Le Qatar a également investi dans le Crédit Suisse.
Qatar Actu : Y-a-t-il des entreprises suisses implantées au Qatar ?
Martin Aeschbacher : Une vingtaine d’entreprises suisses sont présentes au Qatar, telles que ABB et le Crédit Suisse.
La chaîne hôtelière suisse Mövenpick est aussi présente au Qatar.
L’industrie de l’horlogerie travaille quant à elle avec des distributeurs locaux. Ces entreprises se rendent au Qatar lors des expositions ou du salon de la joaillerie.
Qatar Actu : Quelle est la taille de la communauté suisse au Qatar ?
Martin Aeschbacher : Nous comptons un peu plus de 200 ressortissants, en incluant les enfants. La communauté suisse est bien répartie dans les branches professionnelles : certains sont pilotes, d’autres travaillent à Qatar University, à Georgetown, à Qatar Holding, dans le sport et dans l’hôtellerie bien évidemment.
Notre communauté augmente petit à petit. Lorsque je suis arrivé nous étions 120 et je suis sûr que la courbe va continuer à croître, même si cela va se faire lentement.
Qatar Actu : Quels sont vos objectifs pour 2014 ?
Martin Aeschbacher : Nous voulons continuer à consolider les services de l’ambassade puisque nous sommes une représentation relativement jeune.
L’ambassade souhaite aussi aider les entreprises suisses qui veulent s’installer au Qatar, c’est une tâche majeure pour nous.
Sur le plan des activités, notons le festival du film alémanique, organisé en collaboration avec les allemands et les autrichiens, qui se déroulera au début du mois d’avril à Katara.
Ce n’est pas encore confirmé, mais nous travaillons au lancement d’un festival de jazz européen au mois de mai.

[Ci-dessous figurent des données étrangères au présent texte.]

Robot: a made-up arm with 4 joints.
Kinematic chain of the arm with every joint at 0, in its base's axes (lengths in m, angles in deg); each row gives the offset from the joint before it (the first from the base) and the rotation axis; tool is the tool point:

Par ailleurs, l’hôtel Grand Hyatt va accueillir une semaine gastronomique suisse. Parallèlement nous allons organiser une foire de l’éducation qui s’étalera sur trois jours. Des écoles et des universités suisses seront présentes pour promouvoir l’éducation suisse. Il y a néanmoins déjà des partenariats, en particulier entre l’école d’interprétariat de l’Université de Genève et Hamad University, par exemple.
Qatar Actu : Quel est votre bilan de la semaine de la francophonie ?
Martin Aeschbacher : Je pense que la semaine de la francophonie s’est très bien passée. Nous avons eu un très généreux soutien de la part du ministère de la Culture, et je tiens à ce titre à remercier son ministre chaleureusement. Comme le Qatar est maintenant membre associé de l’Organisation Internationale de la francophonie, la manifestation a été plus importante cette année. Je suis sûr qu’elle revêtira encore plus de faste l’année prochaine.
Pour le moment nous ne sommes que quatre pays organisateurs. J’espère que lors des événements futurs, d’autres pays participeront à son organisation, notamment les pays africains puisque la francophonie englobe de nombreux États.